§ Exercise brief: Could you please output all of the records exactly?

§ Provided records:
* * * * * * *
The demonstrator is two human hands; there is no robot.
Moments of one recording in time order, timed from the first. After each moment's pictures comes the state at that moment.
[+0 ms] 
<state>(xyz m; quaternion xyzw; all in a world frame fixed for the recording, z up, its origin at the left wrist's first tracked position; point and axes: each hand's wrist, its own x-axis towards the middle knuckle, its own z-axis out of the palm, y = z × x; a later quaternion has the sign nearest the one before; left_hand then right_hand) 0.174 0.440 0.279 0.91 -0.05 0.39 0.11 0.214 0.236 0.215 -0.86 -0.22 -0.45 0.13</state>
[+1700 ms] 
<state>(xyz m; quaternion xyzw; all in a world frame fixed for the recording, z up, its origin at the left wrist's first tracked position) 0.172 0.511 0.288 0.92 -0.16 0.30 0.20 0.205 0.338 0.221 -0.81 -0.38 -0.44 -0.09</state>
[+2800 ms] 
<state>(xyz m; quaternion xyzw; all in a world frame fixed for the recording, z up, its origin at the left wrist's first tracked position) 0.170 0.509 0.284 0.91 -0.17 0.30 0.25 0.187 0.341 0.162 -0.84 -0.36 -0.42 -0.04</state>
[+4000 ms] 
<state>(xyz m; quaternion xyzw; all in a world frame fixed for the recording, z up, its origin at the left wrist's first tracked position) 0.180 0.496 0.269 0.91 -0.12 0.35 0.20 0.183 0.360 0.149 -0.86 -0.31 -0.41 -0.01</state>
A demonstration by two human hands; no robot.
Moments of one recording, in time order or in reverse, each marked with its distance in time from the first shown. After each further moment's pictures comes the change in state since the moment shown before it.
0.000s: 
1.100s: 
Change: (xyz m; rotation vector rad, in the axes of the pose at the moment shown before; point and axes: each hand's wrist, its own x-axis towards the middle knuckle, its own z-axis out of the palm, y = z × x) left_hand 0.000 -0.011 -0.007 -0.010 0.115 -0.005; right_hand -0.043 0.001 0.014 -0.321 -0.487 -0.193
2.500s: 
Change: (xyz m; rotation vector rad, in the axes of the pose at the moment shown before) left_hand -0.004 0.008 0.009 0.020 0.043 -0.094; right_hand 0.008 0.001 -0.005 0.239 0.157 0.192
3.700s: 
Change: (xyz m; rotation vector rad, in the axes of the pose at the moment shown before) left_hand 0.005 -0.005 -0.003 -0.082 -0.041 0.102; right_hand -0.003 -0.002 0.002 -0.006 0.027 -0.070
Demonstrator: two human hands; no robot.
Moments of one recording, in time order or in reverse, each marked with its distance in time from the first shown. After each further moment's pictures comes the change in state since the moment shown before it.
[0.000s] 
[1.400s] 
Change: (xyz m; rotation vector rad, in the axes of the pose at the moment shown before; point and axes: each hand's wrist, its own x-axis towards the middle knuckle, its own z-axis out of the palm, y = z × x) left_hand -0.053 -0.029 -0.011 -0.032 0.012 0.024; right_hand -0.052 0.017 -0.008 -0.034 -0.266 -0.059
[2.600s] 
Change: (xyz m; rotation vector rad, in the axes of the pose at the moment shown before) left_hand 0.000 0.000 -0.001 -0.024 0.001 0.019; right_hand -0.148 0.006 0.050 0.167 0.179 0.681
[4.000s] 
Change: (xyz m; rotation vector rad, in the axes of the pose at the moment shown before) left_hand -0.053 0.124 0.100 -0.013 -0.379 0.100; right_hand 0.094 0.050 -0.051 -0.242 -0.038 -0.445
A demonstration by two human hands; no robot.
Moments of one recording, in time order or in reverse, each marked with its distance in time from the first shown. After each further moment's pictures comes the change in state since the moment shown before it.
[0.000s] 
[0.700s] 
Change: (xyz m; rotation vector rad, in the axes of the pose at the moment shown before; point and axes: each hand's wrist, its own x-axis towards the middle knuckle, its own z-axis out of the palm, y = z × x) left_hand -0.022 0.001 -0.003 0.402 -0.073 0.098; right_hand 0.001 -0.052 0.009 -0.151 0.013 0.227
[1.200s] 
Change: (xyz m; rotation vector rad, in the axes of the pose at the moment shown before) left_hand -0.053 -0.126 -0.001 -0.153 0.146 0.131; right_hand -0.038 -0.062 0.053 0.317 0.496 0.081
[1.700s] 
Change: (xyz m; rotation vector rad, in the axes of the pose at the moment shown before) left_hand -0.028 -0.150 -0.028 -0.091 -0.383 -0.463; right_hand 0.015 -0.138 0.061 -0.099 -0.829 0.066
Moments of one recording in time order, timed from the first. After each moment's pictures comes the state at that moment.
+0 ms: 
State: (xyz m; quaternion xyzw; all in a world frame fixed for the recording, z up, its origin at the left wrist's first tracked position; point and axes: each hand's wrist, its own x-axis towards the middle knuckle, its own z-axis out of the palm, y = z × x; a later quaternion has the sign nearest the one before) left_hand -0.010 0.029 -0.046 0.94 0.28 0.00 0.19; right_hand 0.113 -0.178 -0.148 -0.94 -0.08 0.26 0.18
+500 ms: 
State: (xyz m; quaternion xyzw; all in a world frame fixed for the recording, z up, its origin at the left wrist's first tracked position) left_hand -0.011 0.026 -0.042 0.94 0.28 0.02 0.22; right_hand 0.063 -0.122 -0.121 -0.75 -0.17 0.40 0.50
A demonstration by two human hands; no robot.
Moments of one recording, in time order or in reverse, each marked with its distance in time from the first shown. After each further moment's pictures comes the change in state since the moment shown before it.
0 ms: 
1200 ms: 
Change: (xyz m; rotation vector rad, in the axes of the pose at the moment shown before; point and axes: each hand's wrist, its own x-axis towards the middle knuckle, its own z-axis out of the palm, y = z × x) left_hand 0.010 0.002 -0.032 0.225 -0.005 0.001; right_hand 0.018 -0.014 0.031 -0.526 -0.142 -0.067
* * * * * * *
§ Written solution:
The demonstrator is two human hands; there is no robot.
Moments of one recording in time order, timed from the first. After each moment's pictures comes the state at that moment.
[+0 ms] 
<state>(xyz m; quaternion xyzw; all in a world frame fixed for the recording, z up, its origin at the left wrist's first tracked position; point and axes: each hand's wrist, its own x-axis towards the middle knuckle, its own z-axis out of the palm, y = z × x; a later quaternion has the sign nearest the one before; left_hand then right_hand) 0.174 0.440 0.279 0.91 -0.05 0.39 0.11 0.214 0.236 0.215 -0.86 -0.22 -0.45 0.13</state>
[+1700 ms] 
<state>(xyz m; quaternion xyzw; all in a world frame fixed for the recording, z up, its origin at the left wrist's first tracked position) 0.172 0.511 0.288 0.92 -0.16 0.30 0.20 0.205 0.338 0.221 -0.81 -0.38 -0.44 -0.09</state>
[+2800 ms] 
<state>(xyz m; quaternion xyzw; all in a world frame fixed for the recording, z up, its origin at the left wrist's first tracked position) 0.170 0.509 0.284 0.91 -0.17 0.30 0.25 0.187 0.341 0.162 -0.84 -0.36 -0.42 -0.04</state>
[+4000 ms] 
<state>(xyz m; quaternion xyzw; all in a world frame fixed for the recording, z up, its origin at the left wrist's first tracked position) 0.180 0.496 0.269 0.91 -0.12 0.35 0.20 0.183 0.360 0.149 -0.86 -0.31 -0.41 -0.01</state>
A demonstration by two human hands; no robot.
Moments of one recording, in time order or in reverse, each marked with its distance in time from the first shown. After each further moment's pictures comes the change in state since the moment shown before it.
0.000s: 
1.100s: 
Change: (xyz m; rotation vector rad, in the axes of the pose at the moment shown before; point and axes: each hand's wrist, its own x-axis towards the middle knuckle, its own z-axis out of the palm, y = z × x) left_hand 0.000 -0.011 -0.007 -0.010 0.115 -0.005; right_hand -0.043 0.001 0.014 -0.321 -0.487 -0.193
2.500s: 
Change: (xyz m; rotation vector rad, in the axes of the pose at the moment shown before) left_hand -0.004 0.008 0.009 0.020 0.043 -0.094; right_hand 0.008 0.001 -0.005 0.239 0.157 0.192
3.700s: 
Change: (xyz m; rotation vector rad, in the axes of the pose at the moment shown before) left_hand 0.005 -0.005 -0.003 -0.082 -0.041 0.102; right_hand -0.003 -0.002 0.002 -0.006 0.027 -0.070
Demonstrator: two human hands; no robot.
Moments of one recording, in time order or in reverse, each marked with its distance in time from the first shown. After each further moment's pictures comes the change in state since the moment shown before it.
[0.000s] 
[1.400s] 
Change: (xyz m; rotation vector rad, in the axes of the pose at the moment shown before; point and axes: each hand's wrist, its own x-axis towards the middle knuckle, its own z-axis out of the palm, y = z × x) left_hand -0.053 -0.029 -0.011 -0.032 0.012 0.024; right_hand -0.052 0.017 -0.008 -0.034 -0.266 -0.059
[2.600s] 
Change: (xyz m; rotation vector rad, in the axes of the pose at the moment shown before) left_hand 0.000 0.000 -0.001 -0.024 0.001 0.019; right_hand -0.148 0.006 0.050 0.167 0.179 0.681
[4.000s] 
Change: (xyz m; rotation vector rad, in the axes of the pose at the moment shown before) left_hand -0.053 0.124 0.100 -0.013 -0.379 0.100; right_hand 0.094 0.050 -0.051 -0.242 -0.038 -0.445
A demonstration by two human hands; no robot.
Moments of one recording, in time order or in reverse, each marked with its distance in time from the first shown. After each further moment's pictures comes the change in state since the moment shown before it.
[0.000s] 
[0.700s] 
Change: (xyz m; rotation vector rad, in the axes of the pose at the moment shown before; point and axes: each hand's wrist, its own x-axis towards the middle knuckle, its own z-axis out of the palm, y = z × x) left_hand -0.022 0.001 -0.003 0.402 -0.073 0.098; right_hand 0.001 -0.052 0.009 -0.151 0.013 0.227
[1.200s] 
Change: (xyz m; rotation vector rad, in the axes of the pose at the moment shown before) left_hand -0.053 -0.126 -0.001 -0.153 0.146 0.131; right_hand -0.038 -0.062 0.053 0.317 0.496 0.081
[1.700s] 
Change: (xyz m; rotation vector rad, in the axes of the pose at the moment shown before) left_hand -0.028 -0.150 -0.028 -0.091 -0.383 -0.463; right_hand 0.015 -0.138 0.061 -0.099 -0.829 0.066
Moments of one recording in time order, timed from the first. After each moment's pictures comes the state at that moment.
+0 ms: 
State: (xyz m; quaternion xyzw; all in a world frame fixed for the recording, z up, its origin at the left wrist's first tracked position; point and axes: each hand's wrist, its own x-axis towards the middle knuckle, its own z-axis out of the palm, y = z × x; a later quaternion has the sign nearest the one before) left_hand -0.010 0.029 -0.046 0.94 0.28 0.00 0.19; right_hand 0.113 -0.178 -0.148 -0.94 -0.08 0.26 0.18
+500 ms: 
State: (xyz m; quaternion xyzw; all in a world frame fixed for the recording, z up, its origin at the left wrist's first tracked position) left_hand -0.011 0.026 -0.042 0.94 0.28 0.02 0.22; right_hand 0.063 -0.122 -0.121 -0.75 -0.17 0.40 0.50
A demonstration by two human hands; no robot.
Moments of one recording, in time order or in reverse, each marked with its distance in time from the first shown. After each further moment's pictures comes the change in state since the moment shown before it.
0 ms: 
1200 ms: 
Change: (xyz m; rotation vector rad, in the axes of the pose at the moment shown before; point and axes: each hand's wrist, its own x-axis towards the middle knuckle, its own z-axis out of the palm, y = z × x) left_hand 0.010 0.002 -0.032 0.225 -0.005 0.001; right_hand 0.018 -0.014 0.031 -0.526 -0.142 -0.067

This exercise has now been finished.